-- GOAL OF THE EXERCISE --
Only the text of the records, copied exactly, is wanted; no pictures.

-- GIVEN DATA --
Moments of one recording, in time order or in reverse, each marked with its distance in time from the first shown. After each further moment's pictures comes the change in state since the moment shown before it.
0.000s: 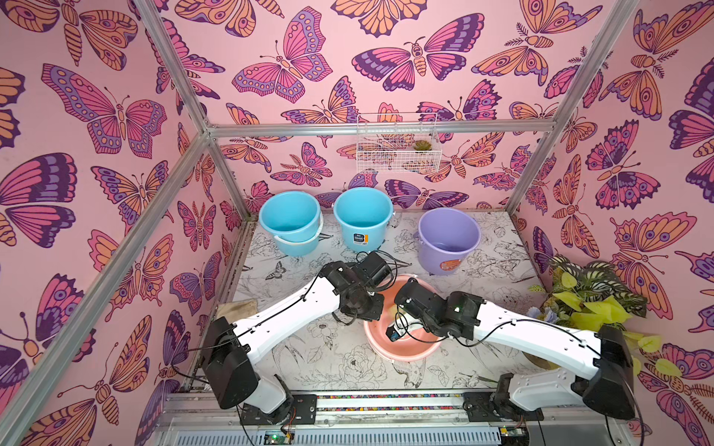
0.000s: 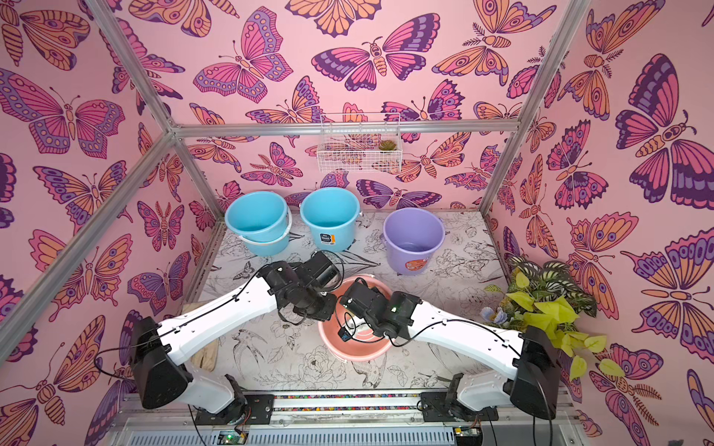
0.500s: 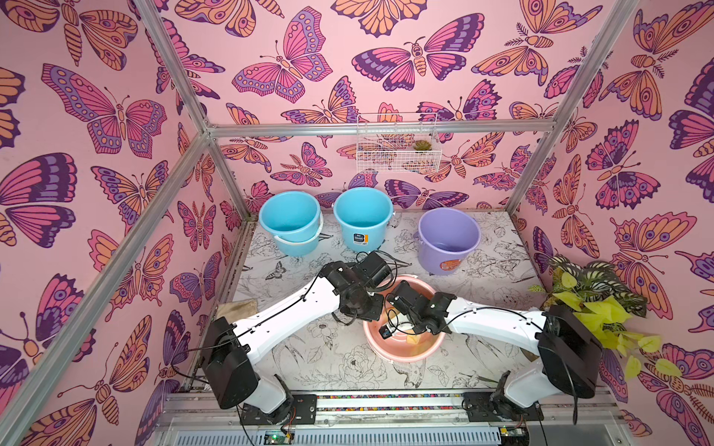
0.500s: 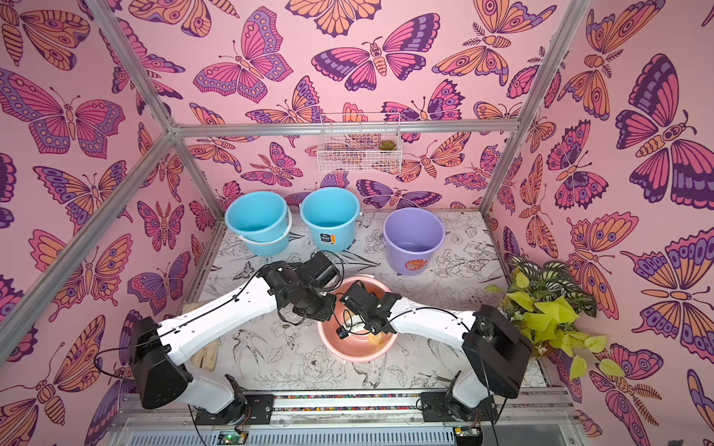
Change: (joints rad) left arm 0.000 0.000 0.000 -0.003 -0.001 -0.001; right arm -0.103 0.201 -0.121 0.248 -0.113 0.069
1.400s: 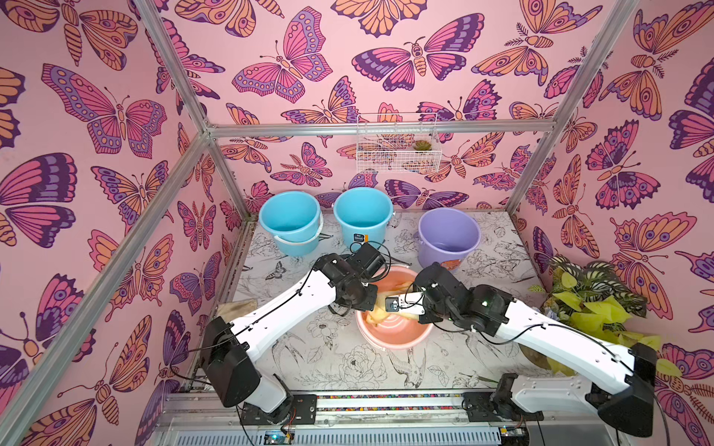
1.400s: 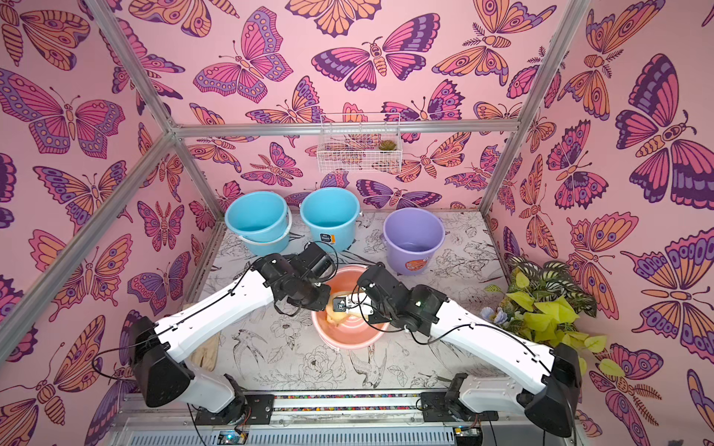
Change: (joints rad) left arm 0.075 0.015 0.051 -0.030 -0.076 0.061; right arm 0.013 -0.361 0.201 -0.252 -0.164 0.479
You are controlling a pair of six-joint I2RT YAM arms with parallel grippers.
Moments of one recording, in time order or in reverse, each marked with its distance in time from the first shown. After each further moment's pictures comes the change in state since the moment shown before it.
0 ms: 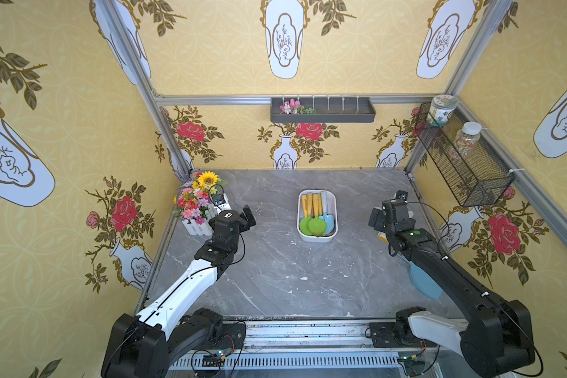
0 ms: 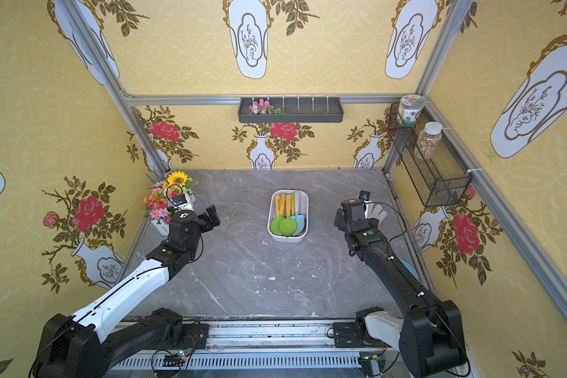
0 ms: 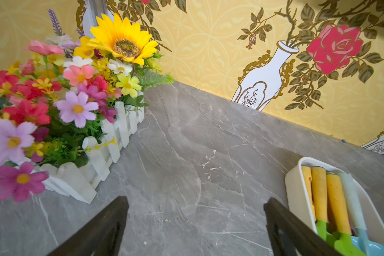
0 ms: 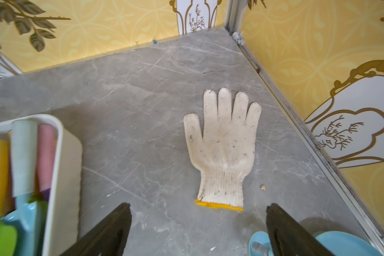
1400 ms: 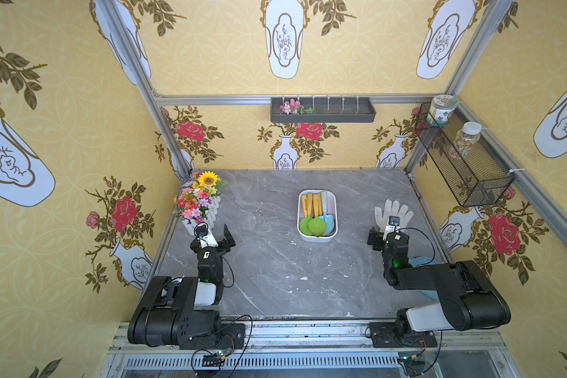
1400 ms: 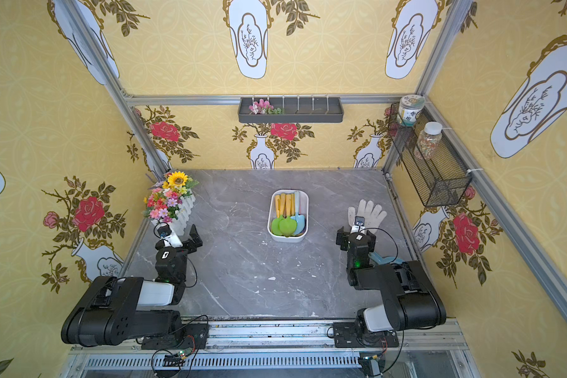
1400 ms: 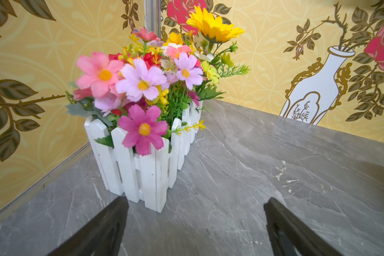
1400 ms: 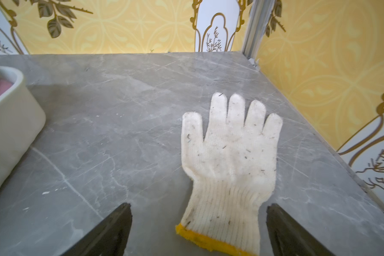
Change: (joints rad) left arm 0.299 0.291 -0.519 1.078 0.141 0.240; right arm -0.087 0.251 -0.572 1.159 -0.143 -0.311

-- EXPECTED ANSWER --
Moments of one recording, in time order or in reverse, each marked with its distance in time from the first shown. After each further moment's pictures comes the change in state since the moment shown before it.
0.000s: 
0.000s: 
0.500s: 
0.500s: 
Change: (joints rad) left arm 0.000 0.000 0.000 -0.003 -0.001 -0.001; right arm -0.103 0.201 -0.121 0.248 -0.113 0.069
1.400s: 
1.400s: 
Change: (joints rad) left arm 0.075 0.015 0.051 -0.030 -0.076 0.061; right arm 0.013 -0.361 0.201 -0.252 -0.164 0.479
You are controlling a pair of six-joint I2RT YAM arms with parallel grippers.
Moments of one recording, in time order or in reverse, each marked with its distance in time from the first shown. After each further moment's pictures comes the change in state since the moment shown before it.
0 ms: 
0 ms: 
0 ms: 
0 ms: 
1400 ms: 
1400 ms: 
1400 ms: 
1400 ms: 
Change: (joints rad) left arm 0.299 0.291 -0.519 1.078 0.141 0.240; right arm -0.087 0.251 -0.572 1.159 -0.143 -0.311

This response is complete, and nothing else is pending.